Exercise:
With images removed, return the whole listing exactly as written.

The data:
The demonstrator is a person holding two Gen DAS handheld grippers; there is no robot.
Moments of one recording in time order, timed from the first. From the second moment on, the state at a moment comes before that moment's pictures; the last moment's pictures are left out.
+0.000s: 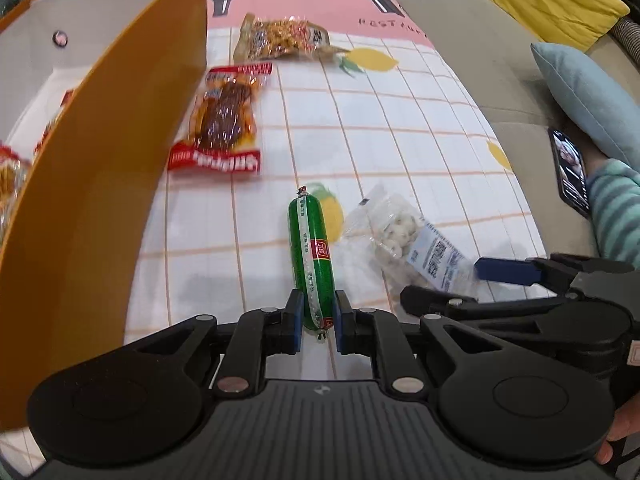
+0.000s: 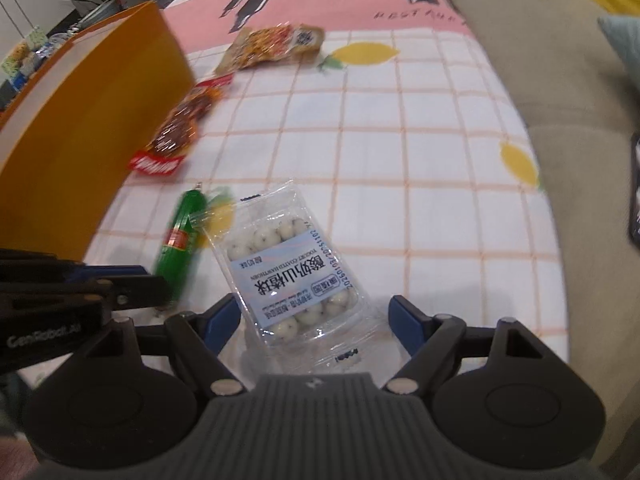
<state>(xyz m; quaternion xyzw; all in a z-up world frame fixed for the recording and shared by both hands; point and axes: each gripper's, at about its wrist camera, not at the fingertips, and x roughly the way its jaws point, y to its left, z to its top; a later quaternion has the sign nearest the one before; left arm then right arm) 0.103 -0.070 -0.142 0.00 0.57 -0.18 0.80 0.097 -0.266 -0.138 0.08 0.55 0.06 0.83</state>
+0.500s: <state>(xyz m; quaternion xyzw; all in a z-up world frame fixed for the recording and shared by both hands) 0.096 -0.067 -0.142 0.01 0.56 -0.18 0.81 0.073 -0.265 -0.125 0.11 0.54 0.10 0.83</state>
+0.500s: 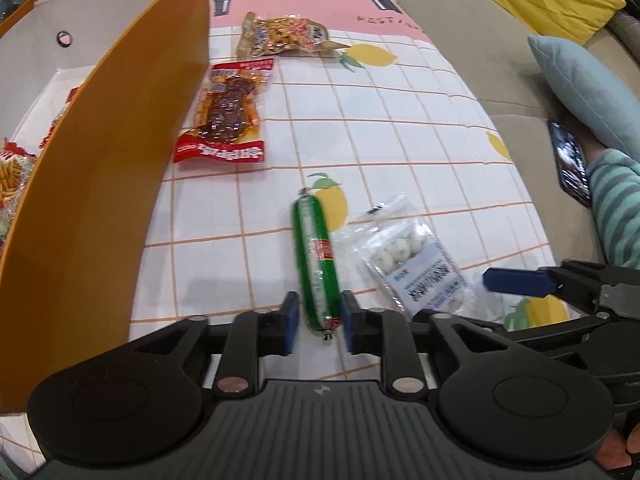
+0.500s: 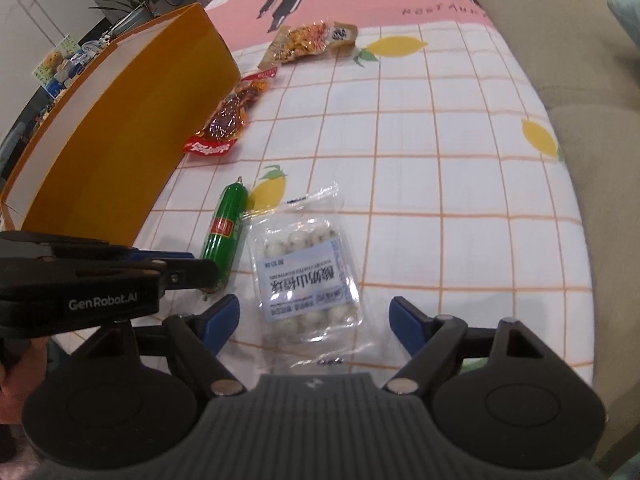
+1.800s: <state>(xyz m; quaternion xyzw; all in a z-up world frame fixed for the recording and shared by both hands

Response to this task:
The demonstrator is a person holding two Gen DAS handheld grippers; there is no robot.
Moments of one recording in time order, timed from the first. From the second moment on, the state at a moment comes before that moment's pictures; the last moment's pictures are left out.
+0.000s: 
+0.000s: 
<state>(xyz m; quaternion xyzw; all in a z-up world frame fixed for the recording and shared by both hands; point and axes: each gripper's, at about its wrist camera, not at the fingertips, and x roughly the way its jaws point, y to its left, z to its top; a later quaternion has the sign nearest the one before; left arm then right arm) 0.103 -0.070 -0.142 0.00 0.57 -0.18 0.80 0.097 -0.266 -0.138 0.08 0.55 0.06 0.83</state>
+0.500s: <state>(xyz m; quaternion xyzw; all in a z-up world frame fixed for the recording and shared by both hands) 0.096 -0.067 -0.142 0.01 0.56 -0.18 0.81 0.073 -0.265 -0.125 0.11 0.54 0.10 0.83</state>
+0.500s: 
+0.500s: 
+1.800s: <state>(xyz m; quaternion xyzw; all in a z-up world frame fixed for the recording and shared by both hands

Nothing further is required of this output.